You claim that waterboarding kills people...that is impossible. it is not a life threatening situation. Yes, it's not fun, but you can't die from it.


During this lovely discussion :P, I was attempting to find the terrible things that we do in this country for people like you to so easily condemn as evil. However, a fellow blogging friend of mine beat me to it, and actually wrote a fantastic post on the subject.

Take the time to read it. Realize the things that we do. Virginia, you are right to say that we shouldn't JUST compare ourselves to them. But just look at the 2 lists. There is NO comparison.

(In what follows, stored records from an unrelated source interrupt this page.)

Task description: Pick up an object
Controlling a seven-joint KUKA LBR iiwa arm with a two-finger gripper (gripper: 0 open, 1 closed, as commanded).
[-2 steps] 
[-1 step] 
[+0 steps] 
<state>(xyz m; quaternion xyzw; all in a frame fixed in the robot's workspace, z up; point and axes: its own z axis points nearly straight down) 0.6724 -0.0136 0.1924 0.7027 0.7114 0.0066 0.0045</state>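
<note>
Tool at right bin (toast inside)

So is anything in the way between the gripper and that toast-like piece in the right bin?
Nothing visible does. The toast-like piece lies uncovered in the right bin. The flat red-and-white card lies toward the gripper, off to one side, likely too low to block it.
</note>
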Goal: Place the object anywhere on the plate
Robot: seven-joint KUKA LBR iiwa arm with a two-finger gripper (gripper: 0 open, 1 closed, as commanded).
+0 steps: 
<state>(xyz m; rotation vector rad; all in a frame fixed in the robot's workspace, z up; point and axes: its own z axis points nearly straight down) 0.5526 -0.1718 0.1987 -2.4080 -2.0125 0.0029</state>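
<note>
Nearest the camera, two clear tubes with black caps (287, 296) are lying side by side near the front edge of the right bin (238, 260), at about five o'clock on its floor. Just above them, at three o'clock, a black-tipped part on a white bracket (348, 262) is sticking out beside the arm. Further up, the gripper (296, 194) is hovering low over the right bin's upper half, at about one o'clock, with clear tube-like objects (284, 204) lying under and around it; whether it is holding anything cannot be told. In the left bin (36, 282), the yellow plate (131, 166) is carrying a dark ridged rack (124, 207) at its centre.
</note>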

There are better things to do in our time rather than condmen our own nations for actions that are pitiful in comparison to the many other terrible things that happen in our country.

These people do not die from these "torture" forms. Millions and millions and millions of unborn children have died in our own nation, yet I could hardly get the same reaction out of you guys if we spoke on that subject.

At 7:40 PM , Blogger Virginia said...


Again, we don't get the luxury of comparing. We are Christians. Continuing to point out what others do (or even trying to point to the issue of abortion) is not a privilege we as Christians get to enjoy when we are called on our unloving behavior. We aren't called to be the best. We are called to perfection. Jesus didn't say "hurt your enemies less than they hurt people" or "curse those who persecute you, but not as much as they curse you." He said "love your enemies and bless those that persecute you." That is the standard to which I hold myself, REGARDLESS of what others in this world do that seems so much worse or even, as you claim, beyond comparison. I'm not going to search scriptures for some justification to act in an unloving way when Jesus said ALL of those scriptures rest on love of God and love of neighbor.

At 8:13 PM , Blogger Dwight said...

I will be following up with a post about water boarding as well as other forms of torture and the resultant prisoner deaths which have followed from those actions.

But in terms of war, that isn't the ultimate aim of God. We're presented instead with a different vision. Where nations will study war no more, where the lion and lamb will lay down together, where swords will be beaten into plowshares.

The fact that we are not there, is not an excuse to continue in that state or to encourage it. In other words, we may live in a sinful world but does that mean we should sin more abundantly?

And we have the example of Jesus, who wouldn't raise a sword against the Romans but spoke about non violence from the sermon on the mount to his example of death on the cross. And we're told to do likewise.

Impossible? Probably, but if Jesus was just given us some prudential advice I don't think he'd be known as savior as much as a guy with some interesting ideas.

That doesn't mean we can live up to that example. But it certainly casts into doubt any excuses we make for ourselves on why our practices are good and the others are not, justifications for doing about anything to the other are as old as time and they all ought to be shamed by the example of Jesus.

At 3:25 AM , Anonymous Anonymous said...

If making someone think they are drowning will loosen their lips sufficiently to disclose information that can save American lives, I'm all for it. What irks me is that someone leaked some of the methods we use to extract information to the public, giving the enemy some foresight into our operations at the interrogation level. Clearly, the press needs to be held accountable for their reporting. Perhaps its time to bring back a modernized version of the Sedition Act of 1918...

At 2:20 AM , Blogger Dwight said...

If effectiveness was the only criteria, why don't we feel free to do anything we want short of death to get information? Indications are we already do that. But what about threatening to or actually visiting harm on the prisoner's children and family. If it works, is there any reason why we shouldn't pursue that route? I hear it works well in Egypt. I forgot to mention that often such allies are called on to do things to prisoners that we don't want our hands implicated directly with.